Exercise objective> This exercise needs the listing below duplicated exactly.

# # #

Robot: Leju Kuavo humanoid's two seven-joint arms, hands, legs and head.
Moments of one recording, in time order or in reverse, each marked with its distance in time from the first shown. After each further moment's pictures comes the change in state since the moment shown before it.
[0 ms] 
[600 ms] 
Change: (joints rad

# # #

Task result>
Robot: Leju Kuavo humanoid's two seven-joint arms, hands, legs and head.
Moments of one recording, in time order or in reverse, each marked with its distance in time from the first shown. After each further moment's pictures comes the change in state since the moment shown before it.
[0 ms] 
[600 ms] 
Change: (joints rad

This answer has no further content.